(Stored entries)
=====

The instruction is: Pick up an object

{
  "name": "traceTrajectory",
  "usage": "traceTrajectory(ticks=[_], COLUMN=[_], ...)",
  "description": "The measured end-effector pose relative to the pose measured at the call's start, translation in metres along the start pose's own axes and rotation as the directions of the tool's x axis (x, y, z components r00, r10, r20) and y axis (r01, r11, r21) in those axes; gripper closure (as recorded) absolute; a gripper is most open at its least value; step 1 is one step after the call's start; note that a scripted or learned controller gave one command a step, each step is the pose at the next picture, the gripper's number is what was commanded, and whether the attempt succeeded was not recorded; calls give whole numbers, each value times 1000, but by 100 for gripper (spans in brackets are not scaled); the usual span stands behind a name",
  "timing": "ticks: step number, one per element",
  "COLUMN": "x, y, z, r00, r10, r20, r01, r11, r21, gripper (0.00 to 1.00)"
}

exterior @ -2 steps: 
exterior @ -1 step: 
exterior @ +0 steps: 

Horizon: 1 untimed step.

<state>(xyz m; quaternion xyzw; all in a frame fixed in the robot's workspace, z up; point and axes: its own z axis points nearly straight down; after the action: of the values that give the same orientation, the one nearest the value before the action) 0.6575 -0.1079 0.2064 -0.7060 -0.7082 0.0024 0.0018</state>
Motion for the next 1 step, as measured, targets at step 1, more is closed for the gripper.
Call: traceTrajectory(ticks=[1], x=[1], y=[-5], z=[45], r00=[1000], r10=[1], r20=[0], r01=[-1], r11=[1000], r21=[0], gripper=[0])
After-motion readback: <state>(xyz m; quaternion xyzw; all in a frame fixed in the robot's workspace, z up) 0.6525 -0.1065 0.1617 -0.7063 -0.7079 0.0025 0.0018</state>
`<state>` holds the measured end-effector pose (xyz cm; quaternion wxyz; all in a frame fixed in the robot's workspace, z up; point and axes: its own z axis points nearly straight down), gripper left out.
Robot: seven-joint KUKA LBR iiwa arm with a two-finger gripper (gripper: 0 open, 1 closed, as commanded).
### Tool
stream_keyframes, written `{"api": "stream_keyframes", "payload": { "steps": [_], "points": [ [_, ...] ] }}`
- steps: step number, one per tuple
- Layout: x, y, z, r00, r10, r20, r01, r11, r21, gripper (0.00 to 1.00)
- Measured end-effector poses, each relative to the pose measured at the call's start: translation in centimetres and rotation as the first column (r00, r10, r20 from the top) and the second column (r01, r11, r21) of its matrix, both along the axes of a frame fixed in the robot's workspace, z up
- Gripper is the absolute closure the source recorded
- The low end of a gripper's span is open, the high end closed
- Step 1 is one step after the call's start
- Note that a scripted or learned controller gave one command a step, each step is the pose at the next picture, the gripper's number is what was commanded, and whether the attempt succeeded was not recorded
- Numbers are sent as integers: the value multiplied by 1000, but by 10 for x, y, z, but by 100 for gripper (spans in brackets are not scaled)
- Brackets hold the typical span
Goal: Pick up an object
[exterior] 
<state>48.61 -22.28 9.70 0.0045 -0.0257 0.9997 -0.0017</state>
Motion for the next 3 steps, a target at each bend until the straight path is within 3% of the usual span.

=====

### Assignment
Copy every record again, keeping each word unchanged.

### Result of the exercise
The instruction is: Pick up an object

{
  "name": "traceTrajectory",
  "usage": "traceTrajectory(ticks=[_], COLUMN=[_], ...)",
  "description": "The measured end-effector pose relative to the pose measured at the call's start, translation in metres along the start pose's own axes and rotation as the directions of the tool's x axis (x, y, z components r00, r10, r20) and y axis (r01, r11, r21) in those axes; gripper closure (as recorded) absolute; a gripper is most open at its least value; step 1 is one step after the call's start; note that a scripted or learned controller gave one command a step, each step is the pose at the next picture, the gripper's number is what was commanded, and whether the attempt succeeded was not recorded; calls give whole numbers, each value times 1000, but by 100 for gripper (spans in brackets are not scaled); the usual span stands behind a name",
  "timing": "ticks: step number, one per element",
  "COLUMN": "x, y, z, r00, r10, r20, r01, r11, r21, gripper (0.00 to 1.00)"
}

exterior @ -2 steps: 
exterior @ -1 step: 
exterior @ +0 steps: 

Horizon: 1 untimed step.

<state>(xyz m; quaternion xyzw; all in a frame fixed in the robot's workspace, z up; point and axes: its own z axis points nearly straight down; after the action: of the values that give the same orientation, the one nearest the value before the action) 0.6575 -0.1079 0.2064 -0.7060 -0.7082 0.0024 0.0018</state>
Motion for the next 1 step, as measured, targets at step 1, more is closed for the gripper.
Call: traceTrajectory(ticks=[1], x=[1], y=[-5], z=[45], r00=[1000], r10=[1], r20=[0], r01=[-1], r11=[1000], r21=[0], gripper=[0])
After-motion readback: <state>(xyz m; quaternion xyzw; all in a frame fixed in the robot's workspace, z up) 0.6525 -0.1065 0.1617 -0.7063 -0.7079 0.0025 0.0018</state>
`<state>` holds the measured end-effector pose (xyz cm; quaternion wxyz; all in a frame fixed in the robot's workspace, z up; point and axes: its own z axis points nearly straight down), gripper left out.
Robot: seven-joint KUKA LBR iiwa arm with a two-finger gripper (gripper: 0 open, 1 closed, as commanded).
### Tool
stream_keyframes, written `{"api": "stream_keyframes", "payload": { "steps": [_], "points": [ [_, ...] ] }}`
- steps: step number, one per tuple
- Layout: x, y, z, r00, r10, r20, r01, r11, r21, gripper (0.00 to 1.00)
- Measured end-effector poses, each relative to the pose measured at the call's start: translation in centimetres and rotation as the first column (r00, r10, r20 from the top) and the second column (r01, r11, r21) of its matrix, both along the axes of a frame fixed in the robot's workspace, z up
- Gripper is the absolute closure the source recorded
- The low end of a gripper's span is open, the high end closed
- Step 1 is one step after the call's start
- Note that a scripted or learned controller gave one command a step, each step is the pose at the next picture, the gripper's number is what was commanded, and whether the attempt succeeded was not recorded
- Numbers are sent as integers: the value multiplied by 1000, but by 10 for x, y, z, but by 100 for gripper (spans in brackets are not scaled)
- Brackets hold the typical span
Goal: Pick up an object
[exterior] 
<state>48.61 -22.28 9.70 0.0045 -0.0257 0.9997 -0.0017</state>
Motion for the next 3 steps, a target at each bend until the straight path is within 3% of the usual span.

There is nothing further to this answer.